About Us

Mission: We are a nurturing community, sharing a hot meal, groceries and sustenance with all who come. We offer an opportunity to serve and be served in a safe, friendly and compassionate setting and seek to foster a sense of self, connected in relationship to others.

My Sister’s Pantry serves a hot meal as well as distributing groceries and clothing. The Pantry’s primary objective is keeping poor families from suffering homelessness. An outreach program of nonprofit FIRST Center, the Pantry is located at 621 Tacoma Ave, Tacoma 98402. Since the late twentieth century, this urban neighborhood with run-down buildings and abandoned cars has had a high level of poverty and crime. Yet a short walk across the appropriately named Division Street provides views of family homes dating from the early twentieth-century that evidence the wealth of a well-to-do urban area.

Since opening its doors to the community in 1999, My Sister’s Pantry has become the eighth largest food bank in the Tacoma area. The Pantry served 13,700 clients in 2008. Open three times a month, the caring food bank also provides substantial hot meal, served on tablecloths with metal cutlery and china. Fall and winter months are colder, wetter, holiday laden and, for many, depressing. The Pantry becomes a haven for fellowship, warmth and caring. Evening and Saturday openings mean minimum-wage-earning families can come without disrupting their work schedules.

Gradually, the Pantry has added new dimensions to its service. In fall 2002, the Pantry opened a clothing bank. The clothing bank is set up in a store-like fashion with designated areas for men’s, women’s, and children’s clothing. Clothing donations are received from individuals, consignment stores and a retirement community. Pantry clients not only “shop” for needed items but often donate clean items they can no longer use.

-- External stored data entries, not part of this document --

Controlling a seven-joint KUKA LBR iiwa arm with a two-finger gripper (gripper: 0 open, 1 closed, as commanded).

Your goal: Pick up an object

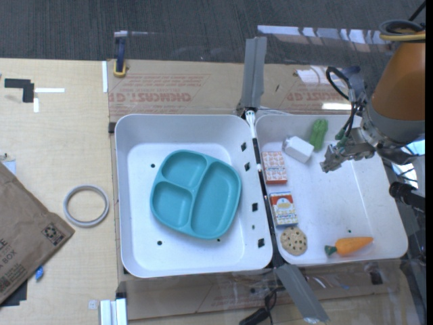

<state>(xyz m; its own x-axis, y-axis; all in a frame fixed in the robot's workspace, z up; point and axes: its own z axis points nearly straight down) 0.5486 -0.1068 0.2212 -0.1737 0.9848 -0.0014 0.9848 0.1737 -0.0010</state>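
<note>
I find nothing lifted yet; the gripper [331, 161] hovers over the right bin [379, 249], near the green item [318, 133] and white block [298, 148]; I cannot tell its opening; the whole grasp remains.

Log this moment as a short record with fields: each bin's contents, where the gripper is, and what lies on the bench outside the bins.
left bin: one teal divided plate, three compartments
right bin: green toy, white block, two small printed boxes, cookie, carrot
gripper: over the right bin's upper part, right of the white block, nothing visibly between its fingers
arm: enters from the right, orange band visible
bench outside bins: tape ring and cardboard box, left of the left bin
</note>
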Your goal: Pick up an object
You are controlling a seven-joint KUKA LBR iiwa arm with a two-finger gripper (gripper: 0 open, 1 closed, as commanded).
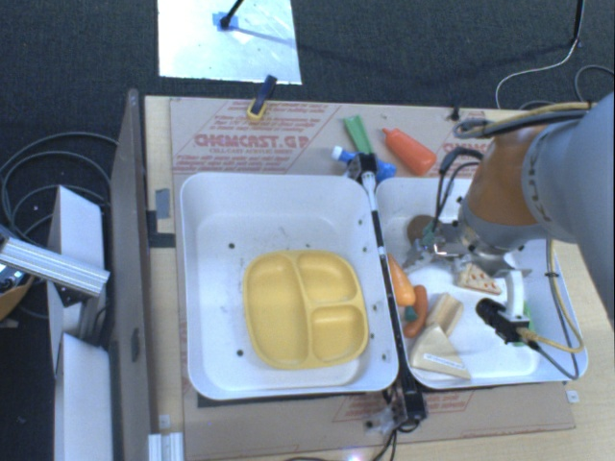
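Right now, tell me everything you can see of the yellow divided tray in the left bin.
The yellow plastic divided tray is a rounded rectangle with three compartments: one long one on its left side and two smaller ones on its right. It looks smooth and glossy. It lies flat, open side up and turned slightly askew, on the floor of the left white bin, apart from the walls.

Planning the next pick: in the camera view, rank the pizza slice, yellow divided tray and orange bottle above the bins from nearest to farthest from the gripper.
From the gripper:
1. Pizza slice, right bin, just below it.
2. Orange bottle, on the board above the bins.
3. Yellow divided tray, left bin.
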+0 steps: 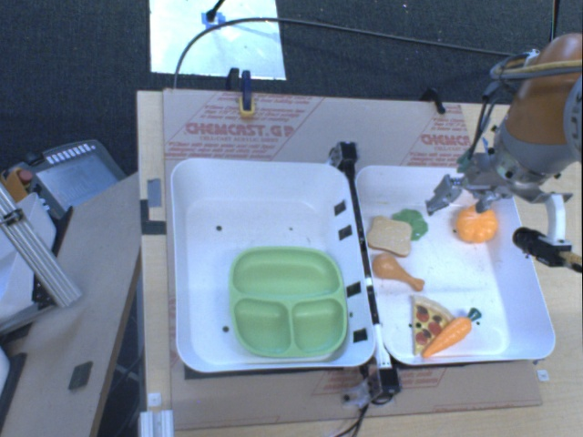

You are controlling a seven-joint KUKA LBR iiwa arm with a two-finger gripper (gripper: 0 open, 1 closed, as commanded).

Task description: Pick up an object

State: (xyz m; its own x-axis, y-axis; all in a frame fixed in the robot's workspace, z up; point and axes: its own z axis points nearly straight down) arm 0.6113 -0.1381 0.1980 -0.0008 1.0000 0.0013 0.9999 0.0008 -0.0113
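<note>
**Gripper hovering at the orange fruit, grasp not yet made**

We're seeing the arm (537, 107) reaching in over the right bin (524, 340), with the gripper (465, 194) sitting at the bin's far side. Fingers are looking spread: one grey finger (444, 195) is sticking out to the left, the other side is merging with the orange fruit (477, 226), which is lying just below and right of the gripper. We aren't seeing anything pinched between them, so we're judging this as the approach step, target likely that fruit.

Next move, as we're reading it: centring over the fruit, dropping, then closing. The fruit is looking round and smooth, so it may be rolling off if the fingers are landing off-centre. The bin wall is near, leaving little room.

Fruit appearance: bright orange, roundish, slightly lobed, resting on the bin floor, apart from the green leafy piece (411, 222) and the bread slice (390, 237) to its left. The left bin (196, 244) is holding a green divided tray (288, 300)
</note>
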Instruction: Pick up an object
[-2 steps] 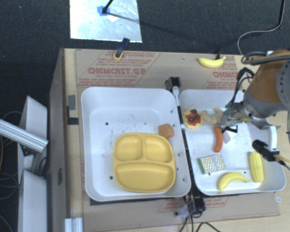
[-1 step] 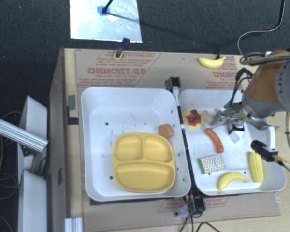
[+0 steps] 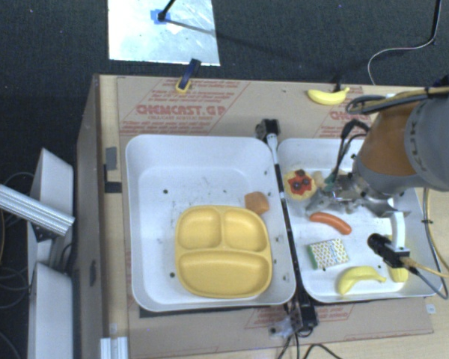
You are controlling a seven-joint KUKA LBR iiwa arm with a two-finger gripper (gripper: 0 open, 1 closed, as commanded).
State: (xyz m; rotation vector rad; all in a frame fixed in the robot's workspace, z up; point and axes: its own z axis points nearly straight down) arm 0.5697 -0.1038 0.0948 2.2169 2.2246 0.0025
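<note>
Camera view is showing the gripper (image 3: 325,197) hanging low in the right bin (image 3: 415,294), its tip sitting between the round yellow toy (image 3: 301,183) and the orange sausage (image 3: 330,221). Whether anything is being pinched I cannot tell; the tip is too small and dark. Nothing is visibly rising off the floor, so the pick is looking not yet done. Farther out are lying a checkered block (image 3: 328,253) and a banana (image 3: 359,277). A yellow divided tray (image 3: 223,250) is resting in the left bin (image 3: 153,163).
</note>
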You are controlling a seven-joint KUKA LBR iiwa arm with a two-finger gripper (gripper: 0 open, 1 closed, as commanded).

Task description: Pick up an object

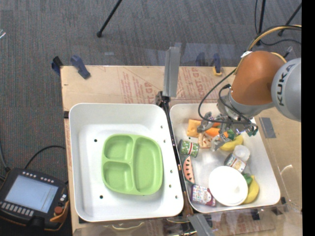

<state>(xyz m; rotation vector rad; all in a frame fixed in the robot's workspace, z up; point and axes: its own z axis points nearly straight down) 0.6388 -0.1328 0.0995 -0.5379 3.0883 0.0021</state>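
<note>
Gripper low in the right bin, nothing lifted yet.
The gripper [227, 132] is down among toy food [212, 131] in the right bin [268, 161]; I cannot tell its state. The pick remains to do.

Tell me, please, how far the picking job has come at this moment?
Nothing looks picked yet. The gripper is low in the right bin, above the orange and yellow toys; a grasp cannot be confirmed. The green tray sits in the left bin. Grasping and lifting remain.
</note>
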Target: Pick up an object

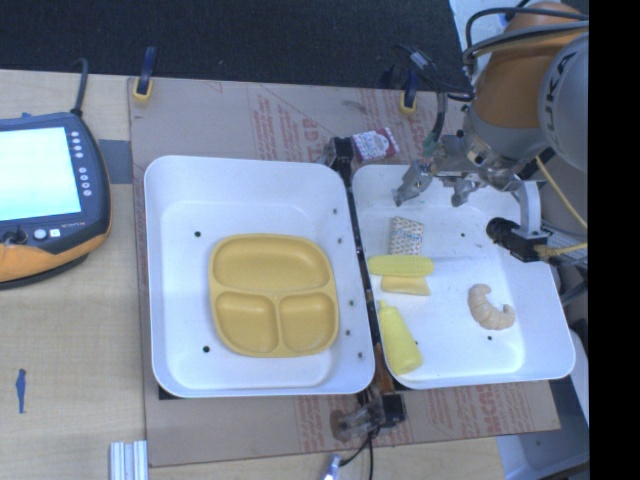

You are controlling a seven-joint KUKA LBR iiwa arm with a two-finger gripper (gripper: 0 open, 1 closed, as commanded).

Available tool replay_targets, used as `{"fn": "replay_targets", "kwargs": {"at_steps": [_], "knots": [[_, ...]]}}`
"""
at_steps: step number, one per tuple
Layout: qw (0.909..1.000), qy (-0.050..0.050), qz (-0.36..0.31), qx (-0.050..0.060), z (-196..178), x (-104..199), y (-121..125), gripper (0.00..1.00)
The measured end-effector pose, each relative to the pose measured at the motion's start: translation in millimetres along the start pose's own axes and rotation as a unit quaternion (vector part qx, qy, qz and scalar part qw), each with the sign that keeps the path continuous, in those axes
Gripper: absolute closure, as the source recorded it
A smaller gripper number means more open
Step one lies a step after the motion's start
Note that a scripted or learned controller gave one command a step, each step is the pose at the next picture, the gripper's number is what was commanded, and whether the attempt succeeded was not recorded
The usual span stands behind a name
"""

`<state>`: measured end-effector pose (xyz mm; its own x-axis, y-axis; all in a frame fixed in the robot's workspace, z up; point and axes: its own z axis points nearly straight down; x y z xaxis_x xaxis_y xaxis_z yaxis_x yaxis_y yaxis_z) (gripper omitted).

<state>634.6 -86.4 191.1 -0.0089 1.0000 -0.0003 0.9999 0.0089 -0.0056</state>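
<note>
Metal claw point(437, 186) poised over the far end of the right bin point(545, 363), its two grey fingers point(410, 186) spread apart with nothing between them. Behind it, the bulky grey and orange arm point(525, 73), trailing black cables.

Just below the claw, on the bin floor, a small square packet point(405, 235) with a fine dotted print, writing too small to read. Nearer the viewer, a ridged yellow corn-like piece point(400, 266) touching a paler yellow wedge point(405, 286); further down, against the bin's left wall, a smooth yellow bottle-shaped piece point(398, 338). Well apart to the right, a curled beige croissant-like piece point(491, 308).

In the left bin point(170, 268), smooth glossy white plastic, a rounded mustard-yellow divided plate point(272, 295) with three compartments.

Under both bins, a cardboard sheet point(260, 118) with red printing, unreadable. At the far left, a tablet-like pendant point(45, 193) with lit white screen and orange edging on pale wood.
</note>
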Motion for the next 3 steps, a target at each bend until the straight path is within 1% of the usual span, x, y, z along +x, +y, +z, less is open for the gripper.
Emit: {"fn": "replay_targets", "kwargs": {"at_steps": [1, 2, 3], "knots": [[1.0000, -0.001, 0.002, 0.000, 80.0, -31.3, -30.8, 0.00], [1.0000, 0.000, 0.000, -0.003, 95.1, -36.2, -3.4, 0.00], [1.0000, -0.001, 0.002, -0.007, 94.9, -34.5, -53.8, 0.00]]}}
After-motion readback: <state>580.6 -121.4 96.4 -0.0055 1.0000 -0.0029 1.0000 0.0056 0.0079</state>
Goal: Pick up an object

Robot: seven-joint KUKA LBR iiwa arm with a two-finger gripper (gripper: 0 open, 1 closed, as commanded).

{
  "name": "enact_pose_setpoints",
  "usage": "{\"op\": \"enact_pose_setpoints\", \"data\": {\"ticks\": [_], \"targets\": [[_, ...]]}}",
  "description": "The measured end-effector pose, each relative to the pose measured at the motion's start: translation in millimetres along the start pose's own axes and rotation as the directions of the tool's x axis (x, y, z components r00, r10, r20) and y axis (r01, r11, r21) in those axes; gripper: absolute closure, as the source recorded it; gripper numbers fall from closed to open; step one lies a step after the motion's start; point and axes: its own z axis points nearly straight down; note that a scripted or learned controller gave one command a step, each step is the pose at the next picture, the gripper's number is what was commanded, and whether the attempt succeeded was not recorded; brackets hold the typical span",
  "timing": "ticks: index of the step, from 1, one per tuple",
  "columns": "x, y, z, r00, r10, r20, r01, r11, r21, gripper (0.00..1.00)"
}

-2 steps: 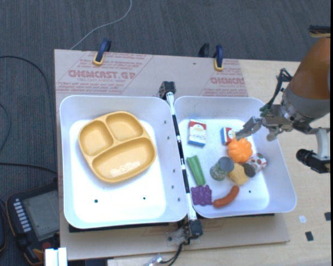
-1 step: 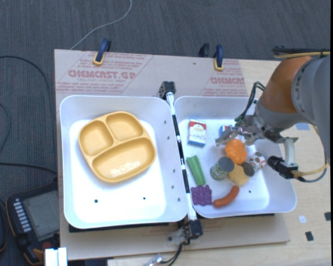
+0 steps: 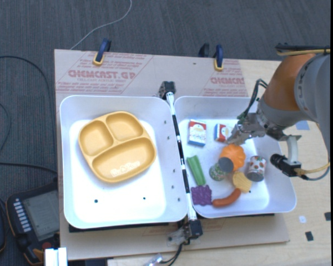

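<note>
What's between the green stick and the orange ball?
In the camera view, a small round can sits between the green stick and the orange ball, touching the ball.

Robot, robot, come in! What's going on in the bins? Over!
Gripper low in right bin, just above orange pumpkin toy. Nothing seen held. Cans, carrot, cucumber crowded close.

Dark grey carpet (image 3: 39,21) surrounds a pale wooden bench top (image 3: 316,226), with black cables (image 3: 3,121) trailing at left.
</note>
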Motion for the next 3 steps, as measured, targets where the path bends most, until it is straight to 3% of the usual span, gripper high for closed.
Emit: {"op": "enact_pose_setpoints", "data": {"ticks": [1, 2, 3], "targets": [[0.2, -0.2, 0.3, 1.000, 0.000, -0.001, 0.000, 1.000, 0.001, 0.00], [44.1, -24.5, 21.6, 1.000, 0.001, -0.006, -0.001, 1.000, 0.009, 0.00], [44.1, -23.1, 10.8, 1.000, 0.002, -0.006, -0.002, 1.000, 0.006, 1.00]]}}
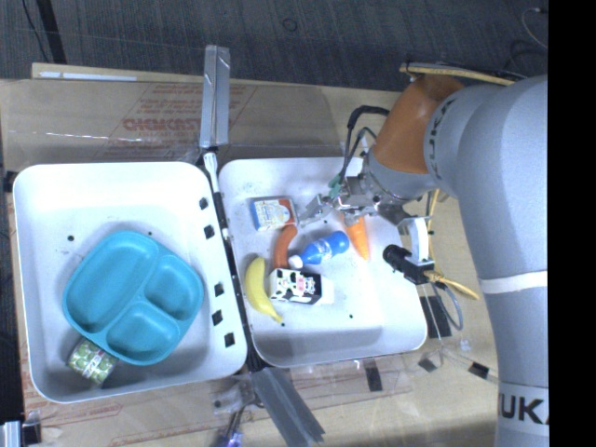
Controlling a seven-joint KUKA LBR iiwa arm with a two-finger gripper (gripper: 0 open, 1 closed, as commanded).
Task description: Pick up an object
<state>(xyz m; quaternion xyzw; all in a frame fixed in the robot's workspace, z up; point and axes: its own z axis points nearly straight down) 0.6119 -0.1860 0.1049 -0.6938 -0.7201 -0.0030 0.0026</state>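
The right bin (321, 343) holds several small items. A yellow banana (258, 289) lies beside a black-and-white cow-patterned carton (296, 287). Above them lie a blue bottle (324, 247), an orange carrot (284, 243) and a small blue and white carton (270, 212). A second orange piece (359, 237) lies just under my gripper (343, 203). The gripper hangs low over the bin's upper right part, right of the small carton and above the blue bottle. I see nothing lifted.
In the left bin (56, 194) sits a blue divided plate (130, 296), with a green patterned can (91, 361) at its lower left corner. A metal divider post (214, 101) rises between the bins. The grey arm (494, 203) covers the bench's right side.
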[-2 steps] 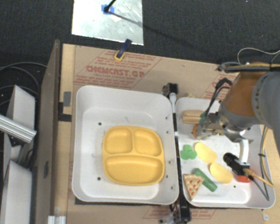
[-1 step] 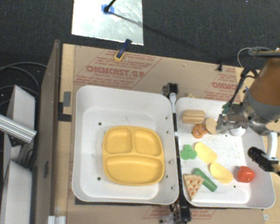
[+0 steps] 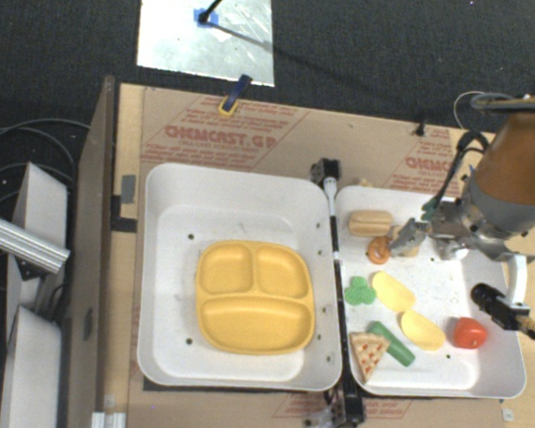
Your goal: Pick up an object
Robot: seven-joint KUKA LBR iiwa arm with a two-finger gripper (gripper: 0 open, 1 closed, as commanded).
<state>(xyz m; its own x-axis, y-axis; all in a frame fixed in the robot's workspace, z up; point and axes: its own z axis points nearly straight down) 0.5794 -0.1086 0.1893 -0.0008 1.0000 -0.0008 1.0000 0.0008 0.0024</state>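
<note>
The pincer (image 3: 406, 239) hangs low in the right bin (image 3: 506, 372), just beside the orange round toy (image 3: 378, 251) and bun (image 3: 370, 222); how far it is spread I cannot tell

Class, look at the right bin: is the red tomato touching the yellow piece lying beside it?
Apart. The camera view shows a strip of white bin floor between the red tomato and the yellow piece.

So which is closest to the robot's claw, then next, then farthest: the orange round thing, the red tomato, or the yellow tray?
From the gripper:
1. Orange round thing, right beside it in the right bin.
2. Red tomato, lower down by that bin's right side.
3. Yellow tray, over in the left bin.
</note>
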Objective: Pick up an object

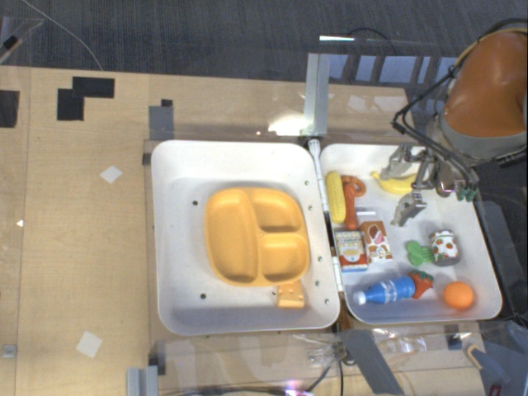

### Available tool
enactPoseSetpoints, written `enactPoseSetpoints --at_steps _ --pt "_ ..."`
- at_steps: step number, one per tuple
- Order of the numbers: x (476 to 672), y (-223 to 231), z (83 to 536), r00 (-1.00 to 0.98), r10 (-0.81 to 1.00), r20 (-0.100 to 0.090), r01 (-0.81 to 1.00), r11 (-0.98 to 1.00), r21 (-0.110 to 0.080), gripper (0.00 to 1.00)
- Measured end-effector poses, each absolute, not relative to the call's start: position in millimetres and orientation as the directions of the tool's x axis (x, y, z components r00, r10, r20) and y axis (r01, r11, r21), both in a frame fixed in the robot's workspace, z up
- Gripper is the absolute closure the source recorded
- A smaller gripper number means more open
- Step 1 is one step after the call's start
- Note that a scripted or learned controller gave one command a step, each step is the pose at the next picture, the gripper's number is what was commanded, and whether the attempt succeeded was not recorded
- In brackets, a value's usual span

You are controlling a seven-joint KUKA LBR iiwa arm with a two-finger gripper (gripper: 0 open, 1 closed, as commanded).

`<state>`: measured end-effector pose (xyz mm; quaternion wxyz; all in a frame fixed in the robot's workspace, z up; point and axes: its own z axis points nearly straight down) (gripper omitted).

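From above, two shallow white bins sit side by side on the wooden bench, the left bin [169, 238] in the middle of the frame and the right bin [487, 258] toward the right edge. In the left bin lies a yellow divided tray [254, 236], with a small yellow block [290, 296] just below its lower right corner. The arm [488, 85], its orange band at the upper right, reaches down over the top of the right bin, and the gripper [410, 203] hangs in that bin's upper part; whether its claw is spread or pressed together cannot be told, and nothing shows between it. A banana [394, 183] lies just left of the gripper, partly under it. Along the right bin's left wall stands a corn cob [335, 196], with an orange-red curved piece [352, 198] touching its right side. Below them rest two small printed cartons [363, 244] side by side. A blue bottle [388, 290] lies near the lower edge, a red strawberry-like piece [423, 283] at its right end, and an orange ball [459, 295] in the lower right corner. A green item [419, 252] and a round patterned jar [444, 247] sit together at mid right.
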<state>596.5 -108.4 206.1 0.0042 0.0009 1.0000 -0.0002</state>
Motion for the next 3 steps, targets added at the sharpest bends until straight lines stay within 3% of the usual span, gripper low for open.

Pantry Partners is a group of guests composed of the several ethnic groups that visit the Pantry including Native Americans, Moldavians, African Americans, and Russians. Formed in January 2004, they meet every other month to discuss issues of concern to them such as equitable distribution of food and variety of food selection, while posing solutions, such as switching to a number system instead of names on items to overcome language barriers).

Martha Curwen

Executive Director Martha Curwen brings a wealth of experience working in both the financial and non-profit sectors.